### Data records
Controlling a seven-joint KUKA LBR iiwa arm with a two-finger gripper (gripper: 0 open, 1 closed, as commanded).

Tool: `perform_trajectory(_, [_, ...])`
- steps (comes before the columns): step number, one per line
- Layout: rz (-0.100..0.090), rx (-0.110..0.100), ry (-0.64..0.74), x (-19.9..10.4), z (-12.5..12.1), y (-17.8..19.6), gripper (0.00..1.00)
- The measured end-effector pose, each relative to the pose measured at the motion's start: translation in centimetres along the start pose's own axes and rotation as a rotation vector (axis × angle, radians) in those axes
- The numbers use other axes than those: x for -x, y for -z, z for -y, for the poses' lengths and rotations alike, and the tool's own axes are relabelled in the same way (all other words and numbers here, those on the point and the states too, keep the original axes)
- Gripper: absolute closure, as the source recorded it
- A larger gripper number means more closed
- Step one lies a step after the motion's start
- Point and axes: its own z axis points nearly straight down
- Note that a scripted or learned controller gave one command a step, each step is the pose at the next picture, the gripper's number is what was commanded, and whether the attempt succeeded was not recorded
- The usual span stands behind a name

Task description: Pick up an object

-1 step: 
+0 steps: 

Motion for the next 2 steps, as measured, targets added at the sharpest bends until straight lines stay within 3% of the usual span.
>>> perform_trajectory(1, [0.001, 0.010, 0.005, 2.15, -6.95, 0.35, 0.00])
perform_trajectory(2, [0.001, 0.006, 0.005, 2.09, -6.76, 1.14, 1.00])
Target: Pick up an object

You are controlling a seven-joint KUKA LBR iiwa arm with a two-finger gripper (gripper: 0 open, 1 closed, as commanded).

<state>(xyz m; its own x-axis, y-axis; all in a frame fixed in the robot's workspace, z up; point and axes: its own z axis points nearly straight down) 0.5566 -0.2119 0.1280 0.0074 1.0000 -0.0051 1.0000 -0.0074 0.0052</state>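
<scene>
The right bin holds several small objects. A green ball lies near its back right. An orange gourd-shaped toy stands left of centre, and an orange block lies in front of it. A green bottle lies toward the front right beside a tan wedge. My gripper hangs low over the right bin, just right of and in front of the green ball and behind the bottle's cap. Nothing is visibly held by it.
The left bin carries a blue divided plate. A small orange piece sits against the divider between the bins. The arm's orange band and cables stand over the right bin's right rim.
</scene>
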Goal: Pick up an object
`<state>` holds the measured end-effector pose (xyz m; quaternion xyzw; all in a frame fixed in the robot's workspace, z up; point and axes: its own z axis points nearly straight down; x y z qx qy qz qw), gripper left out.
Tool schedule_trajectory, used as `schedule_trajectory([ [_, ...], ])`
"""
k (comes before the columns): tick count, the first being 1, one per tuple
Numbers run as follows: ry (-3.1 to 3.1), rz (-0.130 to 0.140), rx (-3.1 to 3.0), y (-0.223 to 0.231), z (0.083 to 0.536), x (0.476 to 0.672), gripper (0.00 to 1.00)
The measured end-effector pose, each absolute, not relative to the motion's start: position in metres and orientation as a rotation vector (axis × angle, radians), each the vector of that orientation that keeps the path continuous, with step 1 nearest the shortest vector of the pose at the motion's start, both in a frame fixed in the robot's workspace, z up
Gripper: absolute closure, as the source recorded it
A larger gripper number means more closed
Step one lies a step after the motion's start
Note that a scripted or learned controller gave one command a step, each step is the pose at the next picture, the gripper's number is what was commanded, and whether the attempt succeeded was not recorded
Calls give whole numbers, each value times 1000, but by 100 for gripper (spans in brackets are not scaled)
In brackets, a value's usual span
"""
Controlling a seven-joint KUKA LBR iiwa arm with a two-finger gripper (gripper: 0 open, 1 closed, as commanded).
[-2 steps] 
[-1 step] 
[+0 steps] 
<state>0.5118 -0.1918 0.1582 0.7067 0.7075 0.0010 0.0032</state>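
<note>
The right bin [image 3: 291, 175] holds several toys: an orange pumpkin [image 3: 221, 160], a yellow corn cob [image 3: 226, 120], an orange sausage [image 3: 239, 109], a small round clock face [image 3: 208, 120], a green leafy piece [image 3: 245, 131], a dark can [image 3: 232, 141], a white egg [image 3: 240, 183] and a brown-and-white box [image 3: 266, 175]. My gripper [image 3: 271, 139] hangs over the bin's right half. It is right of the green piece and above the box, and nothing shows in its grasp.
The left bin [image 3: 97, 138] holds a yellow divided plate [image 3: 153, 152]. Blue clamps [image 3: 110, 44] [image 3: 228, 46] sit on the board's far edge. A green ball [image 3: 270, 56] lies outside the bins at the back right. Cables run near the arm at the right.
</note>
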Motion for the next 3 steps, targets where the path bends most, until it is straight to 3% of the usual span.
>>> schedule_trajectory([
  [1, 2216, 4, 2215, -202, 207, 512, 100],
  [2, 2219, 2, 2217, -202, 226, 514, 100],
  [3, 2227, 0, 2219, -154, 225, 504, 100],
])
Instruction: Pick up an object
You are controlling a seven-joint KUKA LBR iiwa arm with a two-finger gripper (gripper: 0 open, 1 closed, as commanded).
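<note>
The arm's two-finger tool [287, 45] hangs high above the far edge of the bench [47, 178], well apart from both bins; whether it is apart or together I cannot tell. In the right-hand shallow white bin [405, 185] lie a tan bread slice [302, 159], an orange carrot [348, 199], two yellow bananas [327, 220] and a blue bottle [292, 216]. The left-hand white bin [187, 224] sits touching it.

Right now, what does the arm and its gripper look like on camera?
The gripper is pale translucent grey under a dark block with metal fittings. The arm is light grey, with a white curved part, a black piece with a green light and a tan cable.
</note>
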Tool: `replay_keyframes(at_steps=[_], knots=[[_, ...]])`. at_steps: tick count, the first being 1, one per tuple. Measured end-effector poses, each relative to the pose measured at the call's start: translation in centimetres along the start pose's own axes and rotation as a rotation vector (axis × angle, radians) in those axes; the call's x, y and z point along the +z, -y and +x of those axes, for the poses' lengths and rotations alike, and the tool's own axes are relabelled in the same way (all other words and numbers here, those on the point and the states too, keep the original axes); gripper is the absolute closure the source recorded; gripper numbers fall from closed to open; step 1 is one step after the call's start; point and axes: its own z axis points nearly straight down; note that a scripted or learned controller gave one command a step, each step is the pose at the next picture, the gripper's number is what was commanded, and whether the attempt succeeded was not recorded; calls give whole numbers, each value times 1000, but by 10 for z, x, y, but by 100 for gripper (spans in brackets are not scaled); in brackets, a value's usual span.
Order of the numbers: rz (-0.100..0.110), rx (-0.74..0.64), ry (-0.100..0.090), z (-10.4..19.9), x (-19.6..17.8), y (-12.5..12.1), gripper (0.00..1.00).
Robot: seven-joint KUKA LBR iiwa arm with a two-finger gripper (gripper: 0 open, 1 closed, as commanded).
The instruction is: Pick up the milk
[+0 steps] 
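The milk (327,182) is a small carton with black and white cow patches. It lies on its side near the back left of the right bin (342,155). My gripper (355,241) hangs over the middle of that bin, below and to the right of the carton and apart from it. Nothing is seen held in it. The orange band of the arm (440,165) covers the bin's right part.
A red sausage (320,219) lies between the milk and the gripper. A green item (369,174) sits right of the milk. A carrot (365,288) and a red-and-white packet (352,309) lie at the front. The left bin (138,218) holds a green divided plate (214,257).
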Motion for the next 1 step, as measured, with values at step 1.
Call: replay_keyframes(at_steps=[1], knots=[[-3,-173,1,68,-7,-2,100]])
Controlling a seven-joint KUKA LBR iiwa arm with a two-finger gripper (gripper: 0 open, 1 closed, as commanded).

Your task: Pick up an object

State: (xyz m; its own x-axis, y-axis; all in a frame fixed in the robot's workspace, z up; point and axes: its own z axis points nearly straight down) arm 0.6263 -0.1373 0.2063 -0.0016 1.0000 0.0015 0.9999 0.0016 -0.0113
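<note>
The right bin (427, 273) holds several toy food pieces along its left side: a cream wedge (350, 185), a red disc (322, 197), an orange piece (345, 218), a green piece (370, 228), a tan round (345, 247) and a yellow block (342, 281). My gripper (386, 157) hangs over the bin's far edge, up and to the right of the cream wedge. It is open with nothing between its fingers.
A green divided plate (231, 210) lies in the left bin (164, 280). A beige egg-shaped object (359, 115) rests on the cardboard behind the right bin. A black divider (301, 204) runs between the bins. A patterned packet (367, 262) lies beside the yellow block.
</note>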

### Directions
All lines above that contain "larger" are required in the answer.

### Your response
- A larger gripper number means more closed
A larger gripper number means more closed

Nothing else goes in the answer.